# Flashing MIUI from .621



## FLHC (Apr 1, 2012)

I typically never post and always search, but I am really not finding my information after several SBFs. I am by no means a noob to flashing, but I accidentally updated to .621 OTA after receiving a refurb droid X (literally like two days after they released it)

I SBF'd to milestone .604 and successfully rooted it by zergrush. Now here is where I get confused. What MIUI build do I use? Droid X or Milestone? I tried the droid x build from miui.us and it went into a bootloop. I tried the milestone and kept getting status 7 errors. I just tried wizard's and its also another bootloop. On top of all these bootloops, I cannot boot into recovery to just keep trying, so I have to consistently SBF back to stock and root again.

I haven't been able to boot into recovery using CWM so I used the droid 2 bootstrap as someone else in another post has said was successful for flashing MIUI.

Any help would be appreciated.


----------



## jsauder2 (Nov 3, 2011)

check out these two threads...

http://rootzwiki.com/topic/19318-important-information-regarding-621-system-update/

http://rootzwiki.com/topic/20835-621-rootable-sbf-apparently-found/

i have not read all of them because i have stayed on MIUI through the whole .621 update and haven't had to deal with it. you would probably get more support there though. sorry i can't help you more than that.


----------



## bmt11 (Dec 30, 2011)

I really can't offer any more help since I'm not on .621 either but a suggestion would be to wipe data in the stock recovery after SBFing, had it boot loop before and needed to do that but this was with a .602 sbf.


----------



## Goose306 (Sep 12, 2011)

FLHC said:


> I typically never post and always search, but I am really not finding my information after several SBFs. I am by no means a noob to flashing, but I accidentally updated to .621 OTA after receiving a refurb droid X (literally like two days after they released it)
> 
> I SBF'd to milestone .604 and successfully rooted it by zergrush. Now here is where I get confused. What MIUI build do I use? Droid X or Milestone? I tried the droid x build from miui.us and it went into a bootloop. I tried the milestone and kept getting status 7 errors. I just tried wizard's and its also another bootloop. On top of all these bootloops, I cannot boot into recovery to just keep trying, so I have to consistently SBF back to stock and root again.
> 
> ...


What is your exact install steps? I am on .621/.604 and have ran either of the current MIUI ROMs on it.

You can use either Wizard's DefX builds or Bean's v4 builds. Both are found over in the DX Development section here.

When you do the install, I always recommend a mini-SBF. This consists of wiping data/factory reset, wipe cache, go to Advanced and wipe Dalvik, and go to Mounts and Storage and wipe system. This ensures you are starting on a fresh, clean slate and then install the rom.zip of your choice on top of this fresh system.

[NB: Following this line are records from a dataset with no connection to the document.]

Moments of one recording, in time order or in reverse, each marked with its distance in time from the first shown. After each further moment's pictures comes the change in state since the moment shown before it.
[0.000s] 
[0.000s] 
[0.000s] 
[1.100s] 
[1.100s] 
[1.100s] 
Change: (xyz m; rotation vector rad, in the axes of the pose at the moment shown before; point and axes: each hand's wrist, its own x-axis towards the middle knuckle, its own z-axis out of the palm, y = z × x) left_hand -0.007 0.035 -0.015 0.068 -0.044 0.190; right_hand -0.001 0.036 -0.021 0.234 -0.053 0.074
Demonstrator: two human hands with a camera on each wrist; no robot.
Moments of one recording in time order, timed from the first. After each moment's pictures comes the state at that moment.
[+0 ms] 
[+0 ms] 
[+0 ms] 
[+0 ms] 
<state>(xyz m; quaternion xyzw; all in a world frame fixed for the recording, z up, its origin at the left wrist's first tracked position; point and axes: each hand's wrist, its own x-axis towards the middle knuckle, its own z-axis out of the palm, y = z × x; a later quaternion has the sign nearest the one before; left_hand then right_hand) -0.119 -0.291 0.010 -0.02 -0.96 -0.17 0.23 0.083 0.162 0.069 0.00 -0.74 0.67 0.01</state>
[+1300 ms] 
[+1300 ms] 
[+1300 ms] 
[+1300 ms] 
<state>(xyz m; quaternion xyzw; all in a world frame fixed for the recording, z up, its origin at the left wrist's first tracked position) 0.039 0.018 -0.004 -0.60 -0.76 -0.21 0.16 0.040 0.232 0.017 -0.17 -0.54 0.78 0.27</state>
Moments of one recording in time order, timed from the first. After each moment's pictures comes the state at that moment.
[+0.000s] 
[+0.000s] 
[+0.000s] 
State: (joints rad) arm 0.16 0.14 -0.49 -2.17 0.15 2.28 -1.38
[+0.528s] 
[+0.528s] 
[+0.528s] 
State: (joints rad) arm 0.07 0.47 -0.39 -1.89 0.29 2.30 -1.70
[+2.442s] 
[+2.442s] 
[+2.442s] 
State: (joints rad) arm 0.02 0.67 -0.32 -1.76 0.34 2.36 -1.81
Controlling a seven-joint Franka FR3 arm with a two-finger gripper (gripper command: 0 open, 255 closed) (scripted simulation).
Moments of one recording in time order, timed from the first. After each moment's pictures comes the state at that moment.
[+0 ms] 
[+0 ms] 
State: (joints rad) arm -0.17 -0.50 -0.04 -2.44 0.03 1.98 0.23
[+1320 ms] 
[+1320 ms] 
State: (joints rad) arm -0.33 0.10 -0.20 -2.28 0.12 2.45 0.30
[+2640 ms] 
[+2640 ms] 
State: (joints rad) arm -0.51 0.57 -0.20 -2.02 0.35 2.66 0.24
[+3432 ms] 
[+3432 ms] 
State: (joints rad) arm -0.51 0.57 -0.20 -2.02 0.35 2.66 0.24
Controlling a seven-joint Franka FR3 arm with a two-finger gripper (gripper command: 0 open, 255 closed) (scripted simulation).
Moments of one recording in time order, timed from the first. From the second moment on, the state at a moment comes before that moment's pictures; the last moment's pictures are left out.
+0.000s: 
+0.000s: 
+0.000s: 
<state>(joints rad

Wiping system is more or less unnecessary as the ROM wipes system when it installs, but just a thought..

If you are getting bootloop errors or something similar, I'd try going in to recovery again (if you are on Wizard's you can access it via bootmenu, no need to SBF, if you are on Beans you will need to go in to stock recovery) and wipe data/factory reset again. This step should not be necessary at all, but this would be the last option I would recommend.

If you are still bootlooping every time I would check your MD5, you probably have a bad download. Like I said, they install flawlessly for me.

And its the Droid X builds, not the Milestone builds. The Milestone versions will give you errors due to system incompatibilities (thats that status 7 error)


----------



## FLHC (Apr 1, 2012)

Thanks for all of the replies.

I continued my search for an answer and evetually found the 2.2.5 galnet ICS miui and that one worked flawlessly... did the same install steps which was SBF with the live CD, root through that, ensure caches and data are wiped before install, then boom, worked.

Still not sure why the other ones didn't work, but I'm glad the 2.2.5 did!


----------